Dark Brown pulled red on Leo (surprised me), but went rich and matte on Maya.
Undertones change everything.
No shade is “universal.”
That’s why you need to see it on skin like yours.
The Zosisfod Eyebrow Pencil Color isn’t just about pigment (it’s) about how that pigment behaves where it lands.
You can’t fake this with a screen. Light changes. Skin changes.
Your brow shape changes.
If you’re unsure how it goes on, this guide walks you through layering and blending so it looks like your hair (not) a stripe.
Brow Shade Confusion Ends Here
I’ve been there. Staring at ten pencils. Second-guessing everything.
You’re not bad at this. The system is broken. Matching surface color never works.
It’s about your hair’s undertone. Not what it looks like in sunlight. Not what the box says.
Identify your undertone first. Then find your hair color category. Then pick the shade that matches that (not) your highlights or your roots or your cousin’s opinion.
You already know how to do it now.
No more muddy grays. No more orange streaks. No more buying three shades just to get one right.
Your Zosisfod Eyebrow Pencil Color is waiting.
You’ve got the method. You’ve got the clarity.
So go ahead. Pick your shade.
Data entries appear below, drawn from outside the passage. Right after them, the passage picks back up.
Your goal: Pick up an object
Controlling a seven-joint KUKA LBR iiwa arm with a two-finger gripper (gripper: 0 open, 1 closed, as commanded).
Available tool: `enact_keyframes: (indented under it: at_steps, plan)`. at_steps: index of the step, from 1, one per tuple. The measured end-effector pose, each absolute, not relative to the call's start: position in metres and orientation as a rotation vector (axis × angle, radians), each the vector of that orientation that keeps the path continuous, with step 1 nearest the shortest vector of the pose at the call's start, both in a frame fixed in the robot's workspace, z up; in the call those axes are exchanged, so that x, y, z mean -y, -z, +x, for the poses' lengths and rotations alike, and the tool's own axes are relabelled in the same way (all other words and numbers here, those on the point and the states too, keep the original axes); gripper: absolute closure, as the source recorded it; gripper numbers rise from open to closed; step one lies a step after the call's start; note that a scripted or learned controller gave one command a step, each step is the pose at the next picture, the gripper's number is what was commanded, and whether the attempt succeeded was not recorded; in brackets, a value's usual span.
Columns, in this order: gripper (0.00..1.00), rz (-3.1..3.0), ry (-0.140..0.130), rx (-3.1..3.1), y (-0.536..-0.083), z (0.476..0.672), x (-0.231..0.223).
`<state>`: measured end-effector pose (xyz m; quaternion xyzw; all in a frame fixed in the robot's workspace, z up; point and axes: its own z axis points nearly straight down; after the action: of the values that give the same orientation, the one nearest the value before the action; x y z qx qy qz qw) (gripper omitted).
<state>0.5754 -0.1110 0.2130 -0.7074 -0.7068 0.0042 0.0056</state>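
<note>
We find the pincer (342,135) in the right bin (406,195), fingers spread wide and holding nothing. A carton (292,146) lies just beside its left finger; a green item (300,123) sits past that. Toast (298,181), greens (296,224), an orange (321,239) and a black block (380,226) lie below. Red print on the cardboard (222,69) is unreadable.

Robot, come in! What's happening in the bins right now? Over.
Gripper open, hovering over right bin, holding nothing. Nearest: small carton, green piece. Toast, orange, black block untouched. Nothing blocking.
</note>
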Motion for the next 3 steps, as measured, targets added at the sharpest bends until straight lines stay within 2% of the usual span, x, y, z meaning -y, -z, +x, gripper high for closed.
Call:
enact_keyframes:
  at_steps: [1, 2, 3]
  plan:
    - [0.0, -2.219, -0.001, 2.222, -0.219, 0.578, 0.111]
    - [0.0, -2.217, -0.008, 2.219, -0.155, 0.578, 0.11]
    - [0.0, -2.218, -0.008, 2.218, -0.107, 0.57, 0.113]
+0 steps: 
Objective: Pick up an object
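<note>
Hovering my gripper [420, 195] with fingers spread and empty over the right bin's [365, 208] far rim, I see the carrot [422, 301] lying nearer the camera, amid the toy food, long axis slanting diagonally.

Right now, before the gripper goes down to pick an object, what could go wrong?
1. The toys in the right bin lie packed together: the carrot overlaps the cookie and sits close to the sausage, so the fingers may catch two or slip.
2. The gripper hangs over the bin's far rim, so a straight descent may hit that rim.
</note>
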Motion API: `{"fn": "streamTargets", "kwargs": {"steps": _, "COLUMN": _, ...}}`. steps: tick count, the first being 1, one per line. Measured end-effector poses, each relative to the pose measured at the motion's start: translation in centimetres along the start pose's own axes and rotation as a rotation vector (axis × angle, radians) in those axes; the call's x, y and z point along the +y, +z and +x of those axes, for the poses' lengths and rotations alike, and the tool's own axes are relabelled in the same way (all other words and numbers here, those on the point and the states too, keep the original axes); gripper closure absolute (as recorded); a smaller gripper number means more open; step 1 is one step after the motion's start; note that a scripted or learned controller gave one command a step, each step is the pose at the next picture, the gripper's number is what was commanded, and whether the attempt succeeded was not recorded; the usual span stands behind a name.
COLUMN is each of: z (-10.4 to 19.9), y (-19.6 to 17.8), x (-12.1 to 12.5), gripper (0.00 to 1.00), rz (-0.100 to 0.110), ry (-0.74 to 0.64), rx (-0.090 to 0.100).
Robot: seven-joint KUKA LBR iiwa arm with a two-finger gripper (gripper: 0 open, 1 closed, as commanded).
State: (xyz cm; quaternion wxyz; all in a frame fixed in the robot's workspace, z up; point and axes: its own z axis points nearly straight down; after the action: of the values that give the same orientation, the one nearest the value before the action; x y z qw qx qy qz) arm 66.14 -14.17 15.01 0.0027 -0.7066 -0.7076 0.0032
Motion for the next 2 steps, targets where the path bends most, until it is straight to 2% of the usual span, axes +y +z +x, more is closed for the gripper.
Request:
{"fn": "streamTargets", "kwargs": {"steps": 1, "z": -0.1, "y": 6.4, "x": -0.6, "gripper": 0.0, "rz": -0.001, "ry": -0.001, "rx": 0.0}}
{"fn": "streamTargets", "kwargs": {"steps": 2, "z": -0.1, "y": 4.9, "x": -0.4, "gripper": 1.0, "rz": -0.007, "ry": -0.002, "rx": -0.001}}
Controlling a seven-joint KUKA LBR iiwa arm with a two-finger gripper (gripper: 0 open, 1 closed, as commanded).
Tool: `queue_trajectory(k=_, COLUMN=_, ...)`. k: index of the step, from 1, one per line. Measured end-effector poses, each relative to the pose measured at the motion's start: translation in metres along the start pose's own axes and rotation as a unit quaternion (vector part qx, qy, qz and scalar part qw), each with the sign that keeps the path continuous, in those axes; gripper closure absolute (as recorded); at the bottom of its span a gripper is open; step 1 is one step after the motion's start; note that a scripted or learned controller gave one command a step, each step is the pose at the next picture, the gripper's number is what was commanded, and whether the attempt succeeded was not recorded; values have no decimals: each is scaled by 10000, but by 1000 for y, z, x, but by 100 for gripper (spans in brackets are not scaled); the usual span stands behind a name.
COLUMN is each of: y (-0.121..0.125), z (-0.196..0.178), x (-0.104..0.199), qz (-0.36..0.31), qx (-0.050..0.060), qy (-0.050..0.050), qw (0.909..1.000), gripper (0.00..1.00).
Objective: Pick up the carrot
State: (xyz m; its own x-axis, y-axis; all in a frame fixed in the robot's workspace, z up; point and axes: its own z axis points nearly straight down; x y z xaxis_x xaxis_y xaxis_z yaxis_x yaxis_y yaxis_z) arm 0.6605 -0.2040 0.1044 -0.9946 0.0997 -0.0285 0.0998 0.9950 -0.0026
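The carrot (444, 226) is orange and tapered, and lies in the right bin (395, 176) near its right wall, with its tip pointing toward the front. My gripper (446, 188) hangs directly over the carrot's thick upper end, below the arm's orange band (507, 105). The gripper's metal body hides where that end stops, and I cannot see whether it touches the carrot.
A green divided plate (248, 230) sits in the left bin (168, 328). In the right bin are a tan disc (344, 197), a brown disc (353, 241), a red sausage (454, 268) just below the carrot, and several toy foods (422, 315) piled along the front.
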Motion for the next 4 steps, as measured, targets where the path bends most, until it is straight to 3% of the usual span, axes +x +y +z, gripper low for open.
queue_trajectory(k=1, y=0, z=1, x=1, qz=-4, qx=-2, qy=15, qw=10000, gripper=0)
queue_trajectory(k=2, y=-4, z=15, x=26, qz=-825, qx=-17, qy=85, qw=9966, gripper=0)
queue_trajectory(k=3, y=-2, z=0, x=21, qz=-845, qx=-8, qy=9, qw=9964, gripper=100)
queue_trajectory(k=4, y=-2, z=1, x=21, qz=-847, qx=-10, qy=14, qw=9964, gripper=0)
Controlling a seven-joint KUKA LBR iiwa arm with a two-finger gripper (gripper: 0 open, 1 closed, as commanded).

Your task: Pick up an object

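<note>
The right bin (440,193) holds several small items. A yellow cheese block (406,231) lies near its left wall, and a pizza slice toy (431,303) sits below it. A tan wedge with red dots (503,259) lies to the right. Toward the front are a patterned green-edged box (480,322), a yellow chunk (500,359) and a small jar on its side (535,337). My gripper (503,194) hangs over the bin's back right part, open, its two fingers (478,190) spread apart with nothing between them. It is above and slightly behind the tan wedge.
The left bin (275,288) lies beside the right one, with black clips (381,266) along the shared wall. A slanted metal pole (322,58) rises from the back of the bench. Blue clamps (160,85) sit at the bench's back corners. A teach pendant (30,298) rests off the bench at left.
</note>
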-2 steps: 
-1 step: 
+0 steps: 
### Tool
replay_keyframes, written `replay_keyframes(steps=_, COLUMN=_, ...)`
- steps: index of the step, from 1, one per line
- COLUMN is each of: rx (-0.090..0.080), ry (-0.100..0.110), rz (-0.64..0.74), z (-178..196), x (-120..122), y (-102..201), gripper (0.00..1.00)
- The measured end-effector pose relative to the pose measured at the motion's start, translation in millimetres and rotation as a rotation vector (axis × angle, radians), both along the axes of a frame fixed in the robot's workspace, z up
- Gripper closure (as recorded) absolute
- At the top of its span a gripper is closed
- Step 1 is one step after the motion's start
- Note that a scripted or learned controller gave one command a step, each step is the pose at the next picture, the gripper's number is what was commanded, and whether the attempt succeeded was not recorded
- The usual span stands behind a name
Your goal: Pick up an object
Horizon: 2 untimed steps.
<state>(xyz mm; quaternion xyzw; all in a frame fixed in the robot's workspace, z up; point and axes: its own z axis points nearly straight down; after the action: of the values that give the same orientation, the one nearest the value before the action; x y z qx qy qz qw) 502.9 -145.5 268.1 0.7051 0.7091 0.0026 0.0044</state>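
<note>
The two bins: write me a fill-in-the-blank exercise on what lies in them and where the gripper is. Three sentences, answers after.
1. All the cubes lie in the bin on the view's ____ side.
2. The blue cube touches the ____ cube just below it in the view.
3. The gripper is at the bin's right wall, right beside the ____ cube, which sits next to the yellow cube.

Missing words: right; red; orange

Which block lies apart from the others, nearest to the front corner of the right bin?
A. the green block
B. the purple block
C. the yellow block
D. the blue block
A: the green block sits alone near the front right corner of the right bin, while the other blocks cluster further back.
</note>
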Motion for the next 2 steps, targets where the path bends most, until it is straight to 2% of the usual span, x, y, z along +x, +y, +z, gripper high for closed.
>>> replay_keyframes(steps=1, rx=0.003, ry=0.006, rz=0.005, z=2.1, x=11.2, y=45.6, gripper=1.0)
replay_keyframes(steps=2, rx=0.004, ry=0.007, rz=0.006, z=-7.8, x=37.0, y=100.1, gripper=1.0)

Fill in with confidence.
Not “good enough.” Not “close.” Your perfect match.


Justine Mongestina writes the kind of trend tracker content that people actually send to each other. Not because it's flashy or controversial, but because it's the sort of thing where you read it and immediately think of three people who need to see it. Justine has a talent for identifying the questions that a lot of people have but haven't quite figured out how to articulate yet — and then answering them properly.
They covers a lot of ground: Trend Tracker, Makeup Application Hacks, Skincare Routine Innovations, and plenty of adjacent territory that doesn't always get treated with the same seriousness. The consistency across all of it is a certain kind of respect for the reader. Justine doesn't assume people are stupid, and they doesn't assume they know everything either. They writes for someone who is genuinely trying to figure something out — because that's usually who's actually reading. That assumption shapes everything from how they structures an explanation to how much background they includes before getting to the point.
Beyond the practical stuff, there's something in Justine's writing that reflects a real investment in the subject — not performed enthusiasm, but the kind of sustained interest that produces insight over time. They has been paying attention to trend tracker long enough that they notices things a more casual observer would miss. That depth shows up in the work in ways that are hard to fake.